Table of Contents
- Description
- Identifying a CPU IERR in the System Log
- Resolving a CPU IERR
- Operating System Issues
Description
The CPU Internal Error (CPU IERR) or CPU Machine Check error is usually
not an error of the CPU itself. But an indication that the CPU has detected an error in the system, or received an erroneous instruction from a system component. It is caused by a non-CPU event, such as a firmware mismatch, a system BUS interruption or a memory read/write interruption. The error can theoretically be caused by ANY system component, software, or hardware.
This article contains the best practice on dealing with these errors and is valid for all PowerEdge servers.
Warning: Do not remove CPU! CPU IERR errors are rarely caused by a CPU malfunction and the reference to the CPU is solely based on what module reported the error. Despite what you may read on some troubleshooting websites or forums it is imperative that you do not remove the CPU unless trained and equipped to do so.
Identifying a CPU IERR in the System Event Log
A CPU Internal Error shows in the System Event Log as "CPU 1 has an internal error (IERR)" or "CPU 2 has an internal error (IERR)."
Figure 1: DSET showing CPU IERR
Resolving a CPU IERR
To resolve this error, please follow a structured plan of troubleshooting to determine which component has caused the error and how to resolve it.
1. Check
system event log for any other errors occurring around the same time as the CPU IERR.

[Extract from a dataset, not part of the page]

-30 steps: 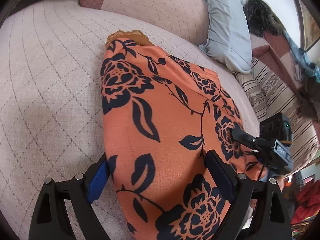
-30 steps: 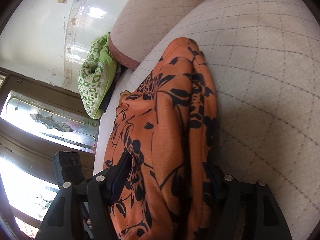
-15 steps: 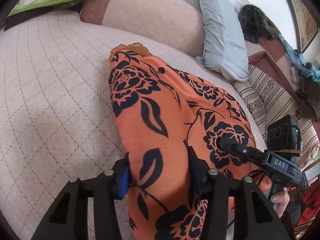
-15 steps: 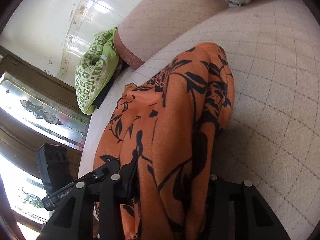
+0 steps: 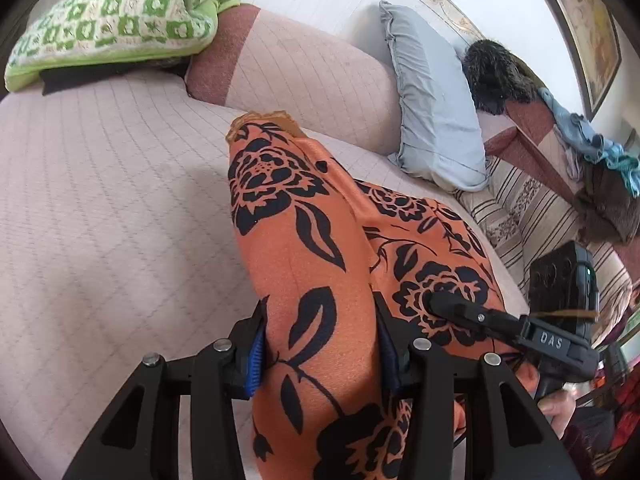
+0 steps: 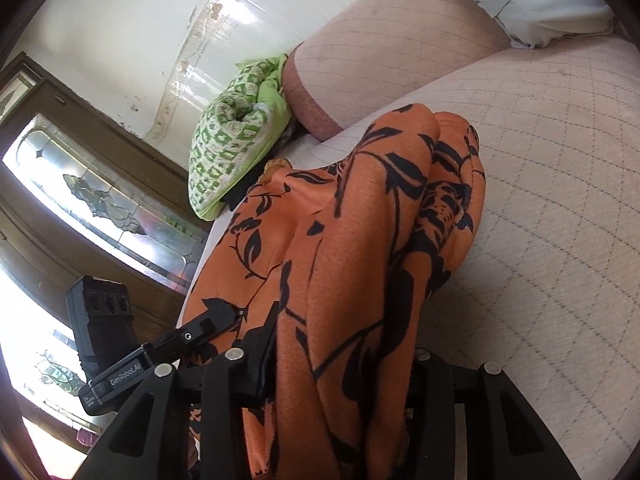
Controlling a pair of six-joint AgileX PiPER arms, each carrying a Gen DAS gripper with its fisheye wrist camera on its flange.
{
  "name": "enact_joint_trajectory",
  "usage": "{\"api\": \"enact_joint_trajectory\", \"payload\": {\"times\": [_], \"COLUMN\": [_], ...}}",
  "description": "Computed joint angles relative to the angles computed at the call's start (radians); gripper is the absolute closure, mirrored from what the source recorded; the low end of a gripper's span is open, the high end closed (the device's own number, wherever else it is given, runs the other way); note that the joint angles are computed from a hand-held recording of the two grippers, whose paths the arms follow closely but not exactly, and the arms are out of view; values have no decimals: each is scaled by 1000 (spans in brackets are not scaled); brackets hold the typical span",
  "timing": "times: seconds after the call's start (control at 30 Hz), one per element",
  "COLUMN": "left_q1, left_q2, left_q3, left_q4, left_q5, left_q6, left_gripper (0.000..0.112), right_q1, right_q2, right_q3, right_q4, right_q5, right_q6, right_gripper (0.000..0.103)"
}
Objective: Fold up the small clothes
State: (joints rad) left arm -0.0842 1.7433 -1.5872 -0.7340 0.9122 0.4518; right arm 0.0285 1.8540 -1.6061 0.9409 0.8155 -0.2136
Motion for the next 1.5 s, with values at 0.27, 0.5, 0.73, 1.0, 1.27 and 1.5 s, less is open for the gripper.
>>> {"api": "enact_joint_trajectory", "payload": {"times": [0.27, 0.5, 0.73, 1.0, 1.27, 1.5], "left_q1": [41, 49, 65, -22, -93, -139], "left_q2": [-45, -36, 26, -140, -88, -27], "left_q3": [23, 38, 4, 99, 79, 91], "left_q4": [97, 163, 247, 450, 605, 715], "left_q5": [46, 68, 144, -106, -156, -131], "left_q6": [-124, -178, -278, -279, -390, -520], "left_gripper": [64, 64, 49, 35, 35, 27], "right_q1": [67, 90, 22, 106, 112, 26], "right_q2": [14, 75, 203, 52, 161, 267], "right_q3": [6, -30, -130, -238, -366, -281], "right_q4": [-2, -13, 30, -468, -225, 53], "right_q5": [-19, 3, 197, 56, -7, 65], "right_q6": [17, 32, 85, 334, 330, 262], "right_gripper": [60, 60, 44, 42, 42, 42]}}
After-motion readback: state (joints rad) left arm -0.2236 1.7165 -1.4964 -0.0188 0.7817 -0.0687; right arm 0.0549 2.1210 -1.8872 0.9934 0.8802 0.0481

2. If any other errors are identified, resolve these errors first. How to resolve the errors would depend on the error identified.
3. Update the BIOS and iDRAC firmware to the latest version.
- Update the BIOS or the iDRAC using the iDRAC interface is explained here - Updating Firmware and Drivers on Dell EMC PowerEdge Server.
- If the iDRAC is not available, other update methods are listed in the following tutorial - How to update firmware remotely using the Integrated Dell Remote Access Controller (iDRAC) web interface
4. Clear System Event log. i.e. in Open Manage Server Administrator or iDRAC (for both, open the event log, scroll to the bottom and press clear log) Old CPU IERR errors will cause an alert after the error has been resolved unless they are cleared from the System Event Log.
5. If no errors are found, or the CPU IERR returns, shut down the system, remove the power cable and hold in the server power button for 20 seconds before plugging the power cable back and turning the system on again. This process is known as a Flea Power Drain.
6. If the error still persists, contact the technical support for further assistance. Contact options are provided below.
Operating System Issues
Some operating system events, can cause a CPU IERR to be recorded within the System Event Log. These include the following:
- Fatal kernel errors,
- Third-party program interactions,
- Runtime critical stops, or
- Resource overcommitment.
This is due to the CPU identifying the process as unrecognized and asserting the CPU IERR in response.
If the CPU IERR has been caused by an operating system event the Operating System Event Log should be checked and cross referenced with the Server System Event Log to identify the Operating System event that has caused the CPU IERR. Once this operating system event has been identified, the operating system provider should be contacted to assist with resolution.